Schools testing has been in the news again recently… are SATS etc useful objective measures of a school’s performance? Or do they add unnecessary stress and bureaucracy?

Well I think we can all agree more objectivity and less stress are good things, and most of us would probably go further and say that SATS aren’t doing either of those jobs. But kids are so unique! And testing is so essential! How on earth can we do both?!

Well, sorry. If there’s one field that is actually good at summarising hundreds of thousands of individuals in a heterogeneous population, it’s biology. So here’s A Biologist’s Alternative to SATS. Let’s call it… STATS:

  • Pick 5-10 measures that are easy to test and cover a wide range of measurable markers of kids’ lives – say, a couple each of literacy and numeracy tests, some critical thinking, standard IQ and general knowledge. Plus, happiness / wellbeing and physical health.
  • Assemble a mixed team of inspectors, governors, academics and teachers. Have them sample, say, 20 schools from a wide range of areas and rank them.
  • Then test the kids in those schools using our metrics. Also collect information on their dates of birth, sociological factors (parents’ status, wealth, postcode, commuting distance, screen time – there’s loads of ways to do this), etc.
  • Now we can construct a GLMM (a slightly-but-not-too complicated statistical model – or else use machine learning stuff like HMMs or neural networks, although I suspect getting enough data would be hard) to model each kid’s scores as a function of their school’s ranked quality given their sociological background.
  • Here’s the important bit: we take the test scores of the 25th, 50th, and 75th percentiles and label them ‘below’, ‘on’ and ‘above’ average respectively. But we won’t translate these expected quartile scores directly into national targets because we know the makeup and weighting of school sizes and types across the country will vary greatly and nonlinearly.
  • Instead the model itself provides a national benchmark, not a standard. This will be used to model the expected scores for a given school (and students) given the same sociological information, most of which can be imputed from child benefit statements, addresses and the like.

Why would this system – more complex to set up and quite data-intensive – be any better than the current one? Here’s a few reasons:

  1. We know development is multifactorial. So is this model.
  2. We know sociology greatly affects kids’ life chances, so let’s explicitly account for it.
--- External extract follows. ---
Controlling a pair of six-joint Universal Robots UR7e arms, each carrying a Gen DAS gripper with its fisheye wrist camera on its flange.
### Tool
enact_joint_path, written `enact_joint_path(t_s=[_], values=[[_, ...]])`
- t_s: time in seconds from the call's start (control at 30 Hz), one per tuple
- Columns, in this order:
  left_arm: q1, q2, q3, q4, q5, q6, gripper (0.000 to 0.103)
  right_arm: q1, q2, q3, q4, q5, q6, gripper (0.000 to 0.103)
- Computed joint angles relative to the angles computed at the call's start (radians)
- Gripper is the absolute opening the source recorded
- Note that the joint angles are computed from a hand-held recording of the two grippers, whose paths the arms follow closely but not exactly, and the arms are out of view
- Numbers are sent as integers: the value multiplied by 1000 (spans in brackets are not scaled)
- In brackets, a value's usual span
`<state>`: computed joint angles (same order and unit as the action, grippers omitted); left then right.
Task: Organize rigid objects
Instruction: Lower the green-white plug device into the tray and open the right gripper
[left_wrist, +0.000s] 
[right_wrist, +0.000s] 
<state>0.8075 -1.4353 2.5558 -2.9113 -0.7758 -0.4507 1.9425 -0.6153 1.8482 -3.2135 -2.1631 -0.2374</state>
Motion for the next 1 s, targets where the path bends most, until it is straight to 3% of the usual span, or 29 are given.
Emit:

If the upshot on that is more effort alleviating poverty than endlessly tweaking the school system, great.
  3. We can publish the tests’ relative weightings in the model so teachers/parents know which should be more emphasised.
  4. Grade inflation would be easy to abolish, simply by updating the model every year or so.
  5. The grading of schools would be simpler and integrated. Most schools will be ‘on-average’ – this is implicit – so the horrific postcode lottery will end and parents can agree to focus on improving their local school, which is better for their commute and their kids’ sanity.
  6. Regional or municipal variations due to differences in sociology will also be apparent, and can be evidenced and tackled.